Es casi media noche. Solo, en la sala de mi casa, apago las luces y sigo un ritual que aprendí de mi padre, cuando se instalaba en su sillón reclinable, ponía a funcionar el tocadiscos y levitaba en la oscuridad con las notas de Claro de luna, de Ludwig van Beethoven.
Eran los años sesenta. El servidor público honesto y trabajador leía el periódico, miraba la televisión y afinaba a la perfección los matices del blanco y negro en los dos o tres canales existentes. Cerca de las once, cuando todos nos íbamos a dormir, él ejercía a deshoras la liturgia del hombre bueno que guardaba en soledad su atado de penas ocultas y lágrimas escondidas.

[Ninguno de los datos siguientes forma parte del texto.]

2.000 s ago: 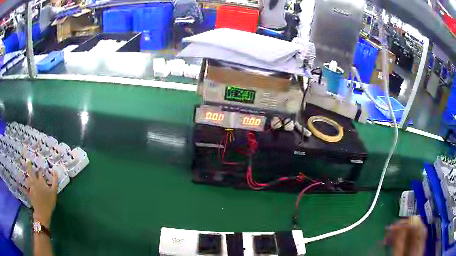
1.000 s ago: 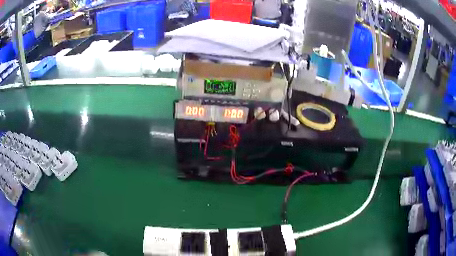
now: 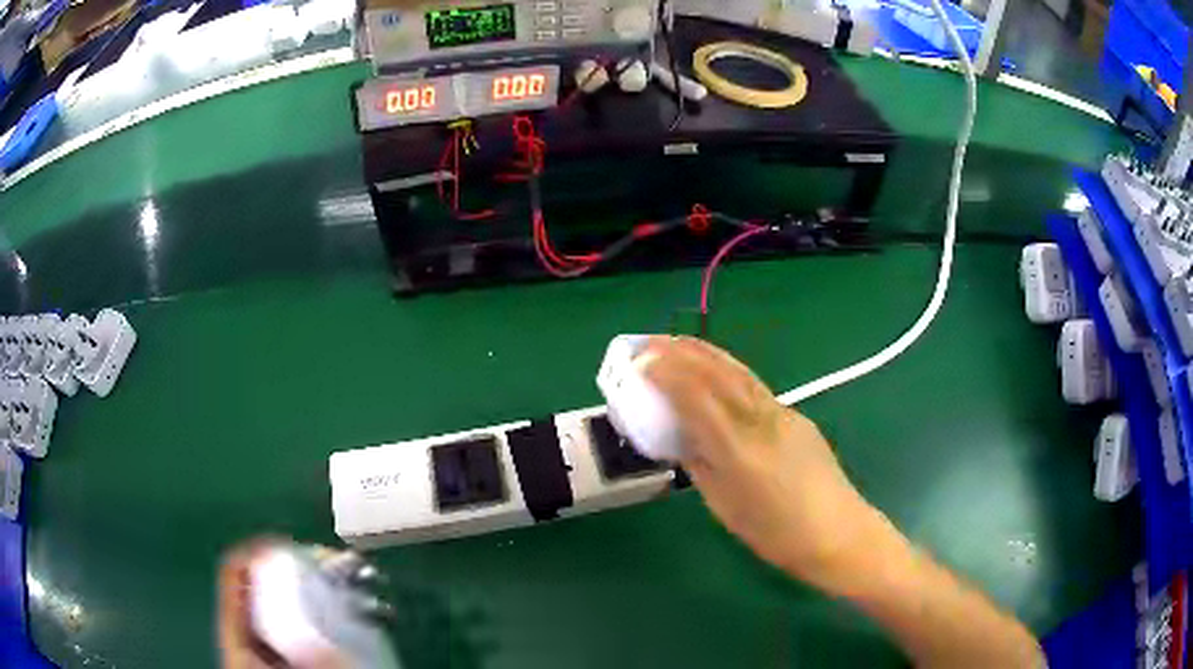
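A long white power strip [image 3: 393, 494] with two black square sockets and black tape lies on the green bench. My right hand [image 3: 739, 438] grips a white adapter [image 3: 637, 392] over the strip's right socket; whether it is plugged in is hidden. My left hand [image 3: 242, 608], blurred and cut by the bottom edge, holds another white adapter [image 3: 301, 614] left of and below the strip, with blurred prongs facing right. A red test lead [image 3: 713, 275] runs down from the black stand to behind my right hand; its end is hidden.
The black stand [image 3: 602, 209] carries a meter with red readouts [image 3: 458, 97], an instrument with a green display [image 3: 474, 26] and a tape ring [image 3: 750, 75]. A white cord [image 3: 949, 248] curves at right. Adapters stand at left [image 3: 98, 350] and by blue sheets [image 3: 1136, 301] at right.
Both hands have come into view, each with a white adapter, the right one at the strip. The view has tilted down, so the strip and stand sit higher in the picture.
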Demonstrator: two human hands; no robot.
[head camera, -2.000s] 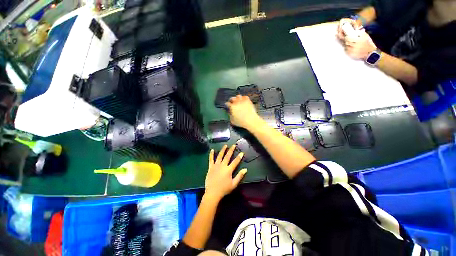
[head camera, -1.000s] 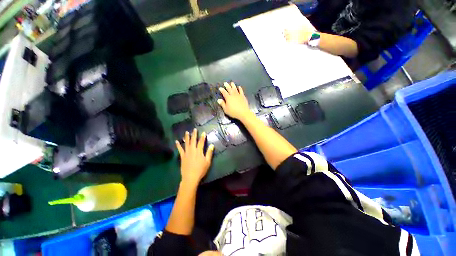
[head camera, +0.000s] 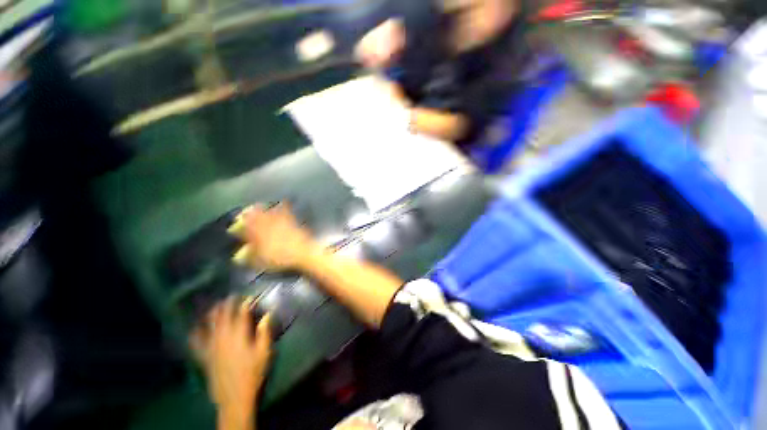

Me sirvo una copa de vino. He aprendido a degustar este elixir mientras mi esposa y mis hijos duermen. Utilizo los audífonos y aprecio la música con una tecnología superior a la que disfrutaba mi viejo. Los instrumentos se escuchan con fidelidad; hasta el roce de las cuerdas en el mástil de una guitarra, se percibe con nitidez. Las melodías me invaden, brotan mis lágrimas al tenor de las notas musicales y me permito llorar sin pudor, como en el cine, donde acostumbro anclar mi corazón de náufrago en una butaca.
El prolongado trance del confinamiento nos ha vuelto más sensibles, proclives a explorar en el alma propia y en el dolor del prójimo el drama de la desocupación, la escasez del pan en tantos hogares, la zozobra entre el golpe contundente del martillo y la danza macabra de puertas metálicas que cierran implacables, en un mar de incertidumbre.
Cada fin de mes, los jubilados digitamos ansiosos la clave en el cajero automático temerosos de que, a la vuelta de la siguiente hoja del calendario, la leyenda de fondos insuficientes nos convierta en el viejo militar que espera inútilmente su pensión de guerra, trama de El coronel no tiene quien le escriba de Gabriel García Márquez, el escritor sempiterno.
Esta noche escucho, en la voz y el prodigio de Mercedes Sosa, la canción Alfonsina y el mar, que describe la trágica muerte de la poetisa Alfonsina Storni. Aunque he oído en decenas de oportunidades esa pieza, compuesta porAriel Ramírez y Félix Luna, la expresión que dice: Bájame la lámpara un poco más…", me retrotrae a una imagen de mi infancia.
Fue una tarde al regresar de la escuela cuando sorprendí a mi madre llorando en su habitación. Al acercarme, en un vano intento de disimular, ella me pidió que bajara la luz de su lámpara en la mesita de noche. Era la época en que los varones no podían llorar y las mujeres sufrían calladamente; tampoco los padres comunicaban a los hijos sus prolongadas tristezas, ni siquiera las pequeñas alegrías. Así, la letra de una canción que conozco al dedillo me hizo recordar, no sé por qué, la borrosa escena de dolor en una tarde lejana de mi niñez.
Me agrada el vino tinto. Antes prefería el rosado o el blanco, hasta que descubrí que el vino tinto deja un sabor a sangre en la garganta. Sangre y madera. Con esa sensación seca en el paladar y la evocación de aquella tenue luz vespertina, ahora que el tiempo de pandemia evidencia que el final nos podría sorprender, antes de lo previsto, si eso ocurriera, pediría con humildad a quien acompañe el último aliento de mi existencia: “Bájame la lámpara un poco más; déjame que duerma, nodriza en paz”.